In how many lines of the data below does the word "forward" appear? Reply with the number and nothing more.

***

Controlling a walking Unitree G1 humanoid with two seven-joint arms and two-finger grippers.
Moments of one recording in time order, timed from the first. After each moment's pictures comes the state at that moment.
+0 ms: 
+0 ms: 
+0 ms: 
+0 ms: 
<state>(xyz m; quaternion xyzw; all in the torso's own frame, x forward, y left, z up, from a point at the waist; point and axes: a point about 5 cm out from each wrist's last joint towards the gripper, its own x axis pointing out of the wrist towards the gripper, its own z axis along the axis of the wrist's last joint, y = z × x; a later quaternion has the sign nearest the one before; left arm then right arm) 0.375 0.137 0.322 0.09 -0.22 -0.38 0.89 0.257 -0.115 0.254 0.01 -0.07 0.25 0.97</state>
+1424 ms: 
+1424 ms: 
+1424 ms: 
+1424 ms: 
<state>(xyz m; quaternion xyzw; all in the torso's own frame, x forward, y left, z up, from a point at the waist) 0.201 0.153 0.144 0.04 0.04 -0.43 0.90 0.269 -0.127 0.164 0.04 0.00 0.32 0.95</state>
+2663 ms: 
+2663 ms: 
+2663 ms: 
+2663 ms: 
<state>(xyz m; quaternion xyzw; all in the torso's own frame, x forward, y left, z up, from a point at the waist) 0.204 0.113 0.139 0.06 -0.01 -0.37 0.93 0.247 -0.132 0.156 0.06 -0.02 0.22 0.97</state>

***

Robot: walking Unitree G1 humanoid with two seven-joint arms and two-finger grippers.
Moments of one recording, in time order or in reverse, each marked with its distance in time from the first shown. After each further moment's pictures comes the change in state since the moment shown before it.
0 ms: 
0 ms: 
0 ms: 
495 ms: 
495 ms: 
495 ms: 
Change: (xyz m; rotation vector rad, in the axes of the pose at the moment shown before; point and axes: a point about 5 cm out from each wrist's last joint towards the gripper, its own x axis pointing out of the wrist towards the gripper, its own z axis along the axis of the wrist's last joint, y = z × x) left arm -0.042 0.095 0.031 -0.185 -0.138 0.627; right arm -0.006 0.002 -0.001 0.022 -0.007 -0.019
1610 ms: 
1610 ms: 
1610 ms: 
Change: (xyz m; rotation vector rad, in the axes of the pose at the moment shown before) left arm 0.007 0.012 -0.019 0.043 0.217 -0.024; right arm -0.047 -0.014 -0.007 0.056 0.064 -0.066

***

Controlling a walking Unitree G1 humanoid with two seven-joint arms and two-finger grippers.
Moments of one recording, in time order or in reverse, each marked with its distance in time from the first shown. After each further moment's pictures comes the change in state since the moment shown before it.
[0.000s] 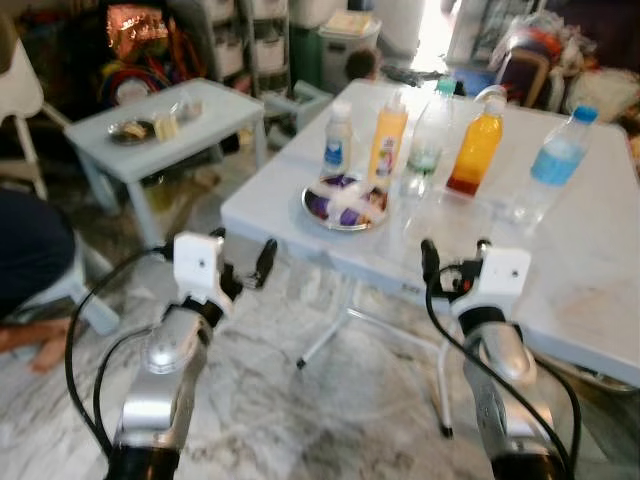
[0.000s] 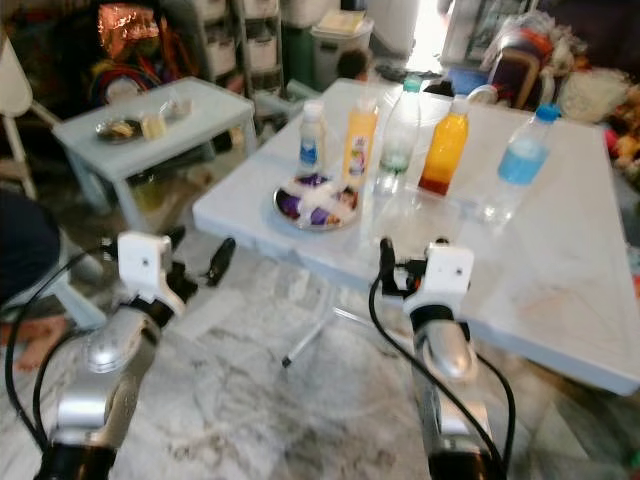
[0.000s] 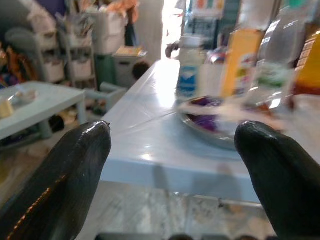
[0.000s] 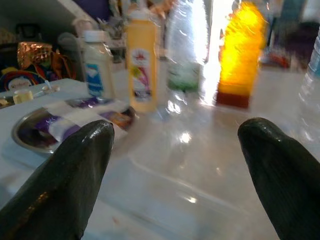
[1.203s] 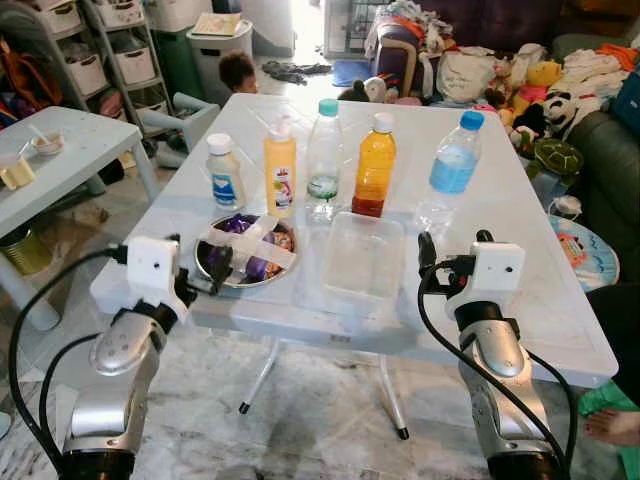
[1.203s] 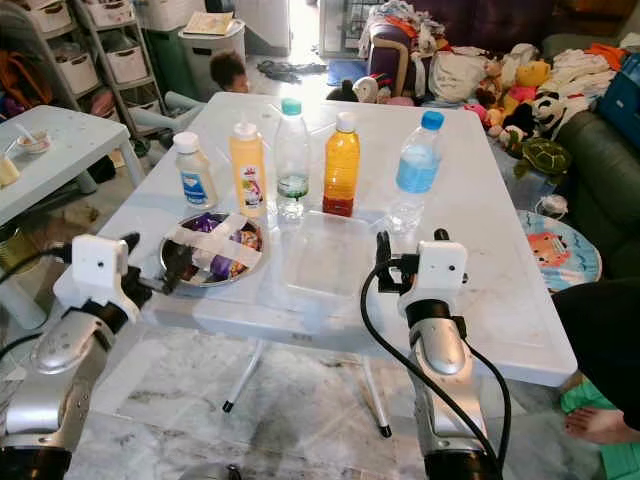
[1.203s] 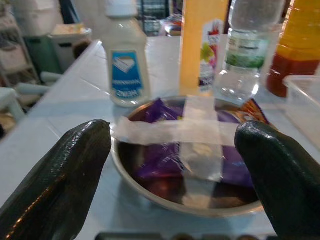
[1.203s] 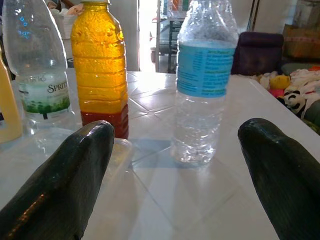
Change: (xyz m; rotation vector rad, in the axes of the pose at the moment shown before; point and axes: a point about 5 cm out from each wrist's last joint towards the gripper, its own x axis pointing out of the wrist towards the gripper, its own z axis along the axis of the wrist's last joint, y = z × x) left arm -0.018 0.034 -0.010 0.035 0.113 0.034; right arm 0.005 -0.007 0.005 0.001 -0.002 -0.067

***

** Written answer **
3